TASK STATEMENT: Produce a verbatim copy of the data below that contains no pictures.

DATA SEGMENT:
■ ■ ■ ■

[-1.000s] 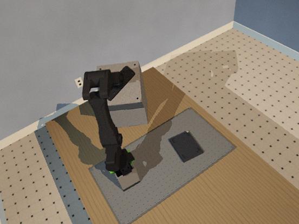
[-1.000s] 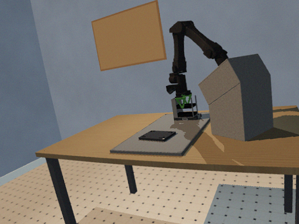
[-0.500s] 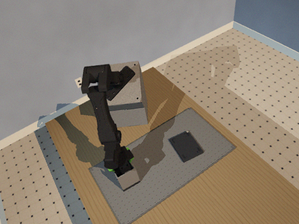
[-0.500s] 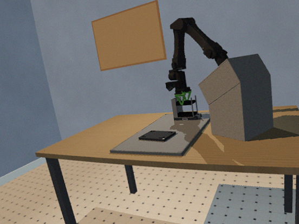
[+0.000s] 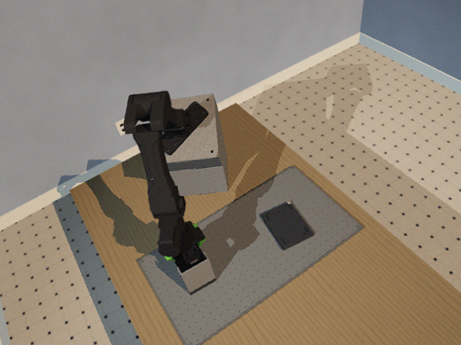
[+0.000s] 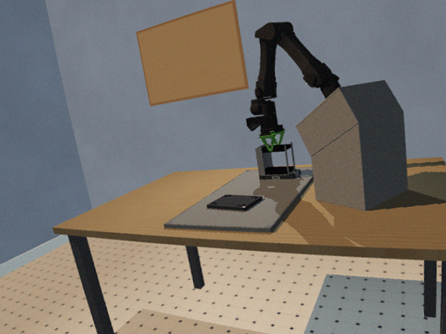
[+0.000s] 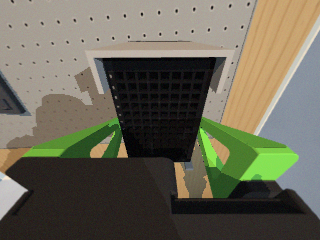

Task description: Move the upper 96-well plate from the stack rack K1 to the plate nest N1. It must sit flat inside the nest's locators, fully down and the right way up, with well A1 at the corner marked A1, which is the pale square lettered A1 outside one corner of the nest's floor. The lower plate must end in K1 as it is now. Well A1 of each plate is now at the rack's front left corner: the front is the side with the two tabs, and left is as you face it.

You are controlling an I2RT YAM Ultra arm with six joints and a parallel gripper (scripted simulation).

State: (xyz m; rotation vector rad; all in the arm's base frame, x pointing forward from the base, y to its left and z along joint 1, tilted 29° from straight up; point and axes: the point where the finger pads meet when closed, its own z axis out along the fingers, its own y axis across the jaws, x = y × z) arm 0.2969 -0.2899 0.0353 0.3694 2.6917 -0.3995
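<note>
The pale rack wall is 6 cm ahead of my hand, 2 cm to the right of it and 5 cm below it. From my hand the other things lie so: pale A1 mark 9 cm ahead, 41 cm to the left, 12 cm below.
</note>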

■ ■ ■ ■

RESULT:
[-1.000s] 
[-1.000s] 
[-0.500s] 
[-0.500s] 
[+0.000s] 
[+0.000s] 
[+0.000s] 

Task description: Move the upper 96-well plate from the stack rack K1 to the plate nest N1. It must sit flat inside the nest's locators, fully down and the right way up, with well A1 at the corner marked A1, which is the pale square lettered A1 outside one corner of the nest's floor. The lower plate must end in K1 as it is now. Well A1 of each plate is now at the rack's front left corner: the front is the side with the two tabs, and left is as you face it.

You are controlling an I2RT YAM Ultra arm with six joints and a parallel gripper (scripted simulation).

State: (xyz m; rotation vector rad; all in the arm's base frame, x pointing forward from the base, y to its left and z along joint 1, tilted 29° from straight up; point and axes: the point where the finger pads meet when closed, its own z axis out along the fingers, its own y axis across the jaws, x = y × z) arm 0.2969 -0.2899 0.0353 0.3694 2.6917 -0.3995
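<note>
The pale rack wall is 6 cm ahead of my hand, 2 cm to the right of it and 5 cm below it. From my hand the other things lie so: pale A1 mark 9 cm ahead, 41 cm to the left, 12 cm below.
</note>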

The work on this exercise is finished.